──────── DATA SEGMENT
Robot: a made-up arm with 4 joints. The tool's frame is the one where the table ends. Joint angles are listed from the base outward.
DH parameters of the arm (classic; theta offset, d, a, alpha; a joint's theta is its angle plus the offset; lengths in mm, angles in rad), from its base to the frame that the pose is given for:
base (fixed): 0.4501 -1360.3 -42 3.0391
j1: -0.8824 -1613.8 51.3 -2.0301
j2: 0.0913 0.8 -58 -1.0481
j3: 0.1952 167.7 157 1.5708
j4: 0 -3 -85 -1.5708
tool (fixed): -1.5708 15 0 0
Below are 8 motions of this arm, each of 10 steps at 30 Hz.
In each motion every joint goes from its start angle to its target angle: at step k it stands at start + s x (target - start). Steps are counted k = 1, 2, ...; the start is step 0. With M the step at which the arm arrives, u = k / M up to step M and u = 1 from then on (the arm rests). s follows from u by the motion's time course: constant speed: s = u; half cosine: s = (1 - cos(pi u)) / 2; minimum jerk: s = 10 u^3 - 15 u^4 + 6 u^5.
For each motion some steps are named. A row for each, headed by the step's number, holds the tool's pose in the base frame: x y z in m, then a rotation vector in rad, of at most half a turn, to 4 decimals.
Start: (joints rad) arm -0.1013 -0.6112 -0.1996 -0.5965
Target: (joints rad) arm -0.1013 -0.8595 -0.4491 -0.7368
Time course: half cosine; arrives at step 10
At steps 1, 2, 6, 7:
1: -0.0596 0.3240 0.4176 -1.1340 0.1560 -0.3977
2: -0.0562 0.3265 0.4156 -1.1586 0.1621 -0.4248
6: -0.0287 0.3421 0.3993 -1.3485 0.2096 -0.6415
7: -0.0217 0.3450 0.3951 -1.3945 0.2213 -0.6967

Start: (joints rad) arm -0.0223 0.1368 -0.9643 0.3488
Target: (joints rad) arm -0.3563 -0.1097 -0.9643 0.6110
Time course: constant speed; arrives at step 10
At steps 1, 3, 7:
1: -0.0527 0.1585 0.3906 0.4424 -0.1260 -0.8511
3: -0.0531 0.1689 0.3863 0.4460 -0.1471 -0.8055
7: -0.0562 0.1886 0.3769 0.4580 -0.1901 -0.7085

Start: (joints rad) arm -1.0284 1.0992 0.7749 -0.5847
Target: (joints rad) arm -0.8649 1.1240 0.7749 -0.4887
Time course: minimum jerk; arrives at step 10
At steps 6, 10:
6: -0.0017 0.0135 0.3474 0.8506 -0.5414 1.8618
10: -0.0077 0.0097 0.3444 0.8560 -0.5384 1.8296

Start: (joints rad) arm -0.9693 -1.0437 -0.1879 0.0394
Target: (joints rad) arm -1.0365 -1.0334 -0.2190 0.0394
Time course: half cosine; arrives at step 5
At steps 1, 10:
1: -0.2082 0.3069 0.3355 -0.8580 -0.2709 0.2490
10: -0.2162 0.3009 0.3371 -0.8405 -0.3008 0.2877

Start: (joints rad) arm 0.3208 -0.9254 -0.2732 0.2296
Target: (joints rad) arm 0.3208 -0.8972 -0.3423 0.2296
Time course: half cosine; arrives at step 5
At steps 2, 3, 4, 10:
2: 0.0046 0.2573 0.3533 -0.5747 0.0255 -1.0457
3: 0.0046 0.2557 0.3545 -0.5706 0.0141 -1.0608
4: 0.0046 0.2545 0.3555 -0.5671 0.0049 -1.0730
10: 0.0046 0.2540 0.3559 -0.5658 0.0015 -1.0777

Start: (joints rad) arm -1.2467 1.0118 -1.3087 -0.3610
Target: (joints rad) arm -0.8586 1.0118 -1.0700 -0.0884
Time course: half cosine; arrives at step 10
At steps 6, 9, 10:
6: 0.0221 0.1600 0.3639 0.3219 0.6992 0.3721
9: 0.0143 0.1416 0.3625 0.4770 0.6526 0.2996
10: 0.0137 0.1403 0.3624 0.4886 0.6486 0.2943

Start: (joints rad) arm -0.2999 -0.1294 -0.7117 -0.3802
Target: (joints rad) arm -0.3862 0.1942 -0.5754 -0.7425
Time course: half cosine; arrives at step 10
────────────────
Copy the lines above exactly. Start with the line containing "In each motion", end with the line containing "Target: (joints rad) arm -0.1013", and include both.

In each motion every joint goes from its start angle to its target angle: at step k it stands at start + s x (target - start). Steps are counted k = 1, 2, ...; the start is step 0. With M the step at which the arm arrives, u = k / M up to step M and u = 1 from then on (the arm rests). s follows from u by the motion's time course: constant speed: s = u; half cosine: s = (1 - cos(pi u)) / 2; minimum jerk: s = 10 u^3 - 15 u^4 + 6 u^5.
For each motion some steps are named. A row for each, headed by the step's number, holds the tool's pose in the base frame: x y z in m, then a rotation vector in rad, of at most half a turn, to 4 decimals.
Start: (joints rad) arm -0.1013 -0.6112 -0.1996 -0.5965
Target: (joints rad) arm -0.1013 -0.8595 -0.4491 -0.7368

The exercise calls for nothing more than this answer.